Thursday, September 14, 2006

Those rascally raccoons

It is the job--nay, the very duty--of housecats Tux and Pye to patrol the perimeter and keep us safe at all times from misdirected crickets, moths, and their ilk. Outside noises do not normally bother either of them, so when Pye started growling from the safety of the foot of the bed last night, I peeked above the covers. His ears were canted forward and his whiskers twitching. I knew the noise I had tossed off as irrelevant, was not.

The motion light was on in the backyard and I cautioned the boys to keep the bedroom safe--no, no need to follow and protect me--and I would creep down the stairs and check out the disturbance. I got more than I bargained for.

Separating the blinds at the back door, I was amazed to see not one, but two, young raccoons playfully eating the outdoor cat's vituals and cavorting in her spilled water bowl. I knocked on the window. No response. I might as well not have existed. I opened the window and talked to them. Perhaps they were deaf. I beat on the window sill and finally got the response I was seeking: they scattered to a nearby tree and raced up to the fork of it.

Keep in mind, I LIVE DOWNTOWN. This is not the country. This isn't even the edge of town. This is a neighborhood lined with houses dating, as does mine, to almost 100 years ago. We are entrenched. And so, it would seem, is the wild life.

This is not my first rodeo where the raccoon population is concerned. Eleven years ago, I began a year-long mission of trapping one very nimble and smart raccoon. His little raccoon paws could open our magnetic cat door and he could toss such door halfway across the backyard while he waltzed into my kitchen and helped himself to the catfood. When I figured out what was causing all the ruckus with the food and water, I trapped him immediately. And he just as promptly escaped from it. Ten months later (but who's counting?) he became so bold as to come into the kitchen while I was eating breakfast.
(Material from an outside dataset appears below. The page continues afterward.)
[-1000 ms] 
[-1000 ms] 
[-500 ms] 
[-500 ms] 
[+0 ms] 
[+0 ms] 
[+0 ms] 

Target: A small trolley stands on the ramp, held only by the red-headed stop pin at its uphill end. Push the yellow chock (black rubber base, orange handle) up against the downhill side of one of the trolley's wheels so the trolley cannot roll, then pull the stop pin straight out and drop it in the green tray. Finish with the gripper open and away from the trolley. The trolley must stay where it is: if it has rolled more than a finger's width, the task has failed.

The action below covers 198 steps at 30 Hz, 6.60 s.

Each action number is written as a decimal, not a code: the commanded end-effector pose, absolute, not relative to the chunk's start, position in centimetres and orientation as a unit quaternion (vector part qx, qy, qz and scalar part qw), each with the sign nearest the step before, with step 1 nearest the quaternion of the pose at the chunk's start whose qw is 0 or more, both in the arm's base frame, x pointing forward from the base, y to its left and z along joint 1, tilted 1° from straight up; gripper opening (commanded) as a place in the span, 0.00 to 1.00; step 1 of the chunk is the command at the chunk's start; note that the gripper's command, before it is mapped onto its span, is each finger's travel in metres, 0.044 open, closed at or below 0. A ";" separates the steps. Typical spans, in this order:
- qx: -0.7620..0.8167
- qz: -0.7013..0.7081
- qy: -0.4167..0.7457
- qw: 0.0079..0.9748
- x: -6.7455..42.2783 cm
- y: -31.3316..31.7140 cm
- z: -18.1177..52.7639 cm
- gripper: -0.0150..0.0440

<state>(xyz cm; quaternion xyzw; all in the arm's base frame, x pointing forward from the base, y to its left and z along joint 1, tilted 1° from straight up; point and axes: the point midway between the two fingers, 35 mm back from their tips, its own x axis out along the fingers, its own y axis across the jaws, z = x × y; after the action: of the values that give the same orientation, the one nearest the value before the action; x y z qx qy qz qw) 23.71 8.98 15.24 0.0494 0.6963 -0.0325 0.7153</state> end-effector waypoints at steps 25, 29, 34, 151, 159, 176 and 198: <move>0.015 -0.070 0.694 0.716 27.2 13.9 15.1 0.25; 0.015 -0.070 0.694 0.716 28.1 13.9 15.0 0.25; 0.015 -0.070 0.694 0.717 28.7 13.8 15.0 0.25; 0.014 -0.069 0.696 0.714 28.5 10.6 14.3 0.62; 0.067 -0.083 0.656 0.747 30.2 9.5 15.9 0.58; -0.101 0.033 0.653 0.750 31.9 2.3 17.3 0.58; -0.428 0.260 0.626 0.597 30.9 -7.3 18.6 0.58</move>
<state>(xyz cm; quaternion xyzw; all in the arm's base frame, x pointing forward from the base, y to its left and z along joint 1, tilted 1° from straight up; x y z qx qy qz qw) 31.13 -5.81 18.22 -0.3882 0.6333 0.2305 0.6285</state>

It took three nights, and some contortions on my part, to tie a pork rib to both the top and bottom of a live trap before I outsmarted him. (The first night he got the rib without tripping the trap. The second night, when I was so clever I tied it in, he pulled the rib through the mesh and ate it, leaving the bone neatly on top.) We released him in the country, no doubt bolstering that population's clever raccoon quotient.

Within months of this, I also trapped three others, a mother and two babies. The latter really were too easy, but then, they had no business marauding around the charcoal grill when I was cooking!

It has since been raccoon-silent in my backyard until this summer. About a month ago, at dusk, I watched a very large fellow walk the perimeter of my fence and pass me by. Sometimes in the mornings, the cat's water bowl is dirt-filled or spilled. I knew they were back.

'Tis time they had a country home. I'll keep you up-to-date on how long it takes me to outsmart them.